Content starts
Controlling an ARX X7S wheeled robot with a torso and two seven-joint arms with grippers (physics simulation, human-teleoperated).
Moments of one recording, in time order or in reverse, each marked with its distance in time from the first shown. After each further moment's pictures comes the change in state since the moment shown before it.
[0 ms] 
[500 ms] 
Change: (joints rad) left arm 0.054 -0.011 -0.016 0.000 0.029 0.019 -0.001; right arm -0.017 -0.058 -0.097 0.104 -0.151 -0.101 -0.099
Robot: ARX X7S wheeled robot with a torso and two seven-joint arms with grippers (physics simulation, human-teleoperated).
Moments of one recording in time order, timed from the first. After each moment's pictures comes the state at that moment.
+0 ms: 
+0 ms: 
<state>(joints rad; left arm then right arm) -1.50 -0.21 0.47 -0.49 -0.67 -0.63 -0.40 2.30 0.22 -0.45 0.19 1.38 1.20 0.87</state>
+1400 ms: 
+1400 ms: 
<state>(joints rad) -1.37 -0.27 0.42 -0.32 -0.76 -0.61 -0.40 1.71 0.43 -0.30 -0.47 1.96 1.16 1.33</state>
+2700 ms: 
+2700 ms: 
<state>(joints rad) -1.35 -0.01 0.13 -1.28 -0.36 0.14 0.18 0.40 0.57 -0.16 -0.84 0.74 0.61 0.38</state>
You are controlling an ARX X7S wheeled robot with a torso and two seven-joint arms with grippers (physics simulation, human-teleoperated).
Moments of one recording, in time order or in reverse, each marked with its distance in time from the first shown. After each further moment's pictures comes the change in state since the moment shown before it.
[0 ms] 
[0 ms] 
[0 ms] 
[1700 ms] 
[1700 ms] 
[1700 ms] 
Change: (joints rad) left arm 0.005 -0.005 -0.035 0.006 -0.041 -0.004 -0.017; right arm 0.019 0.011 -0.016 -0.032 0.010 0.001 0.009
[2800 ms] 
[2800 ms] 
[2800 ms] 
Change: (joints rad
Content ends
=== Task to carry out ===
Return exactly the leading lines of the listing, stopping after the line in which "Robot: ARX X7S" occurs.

=== Answer section ===
Controlling an ARX X7S wheeled robot with a torso and two seven-joint arms with grippers (physics simulation, human-teleoperated).
Moments of one recording, in time order or in reverse, each marked with its distance in time from the first shown. After each further moment's pictures comes the change in state since the moment shown before it.
[0 ms] 
[500 ms] 
Change: (joints rad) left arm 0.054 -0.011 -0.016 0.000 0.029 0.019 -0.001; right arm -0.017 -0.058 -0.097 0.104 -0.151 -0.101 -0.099
Robot: ARX X7S wheeled robot with a torso and two seven-joint arms with grippers (physics simulation, human-teleoperated).

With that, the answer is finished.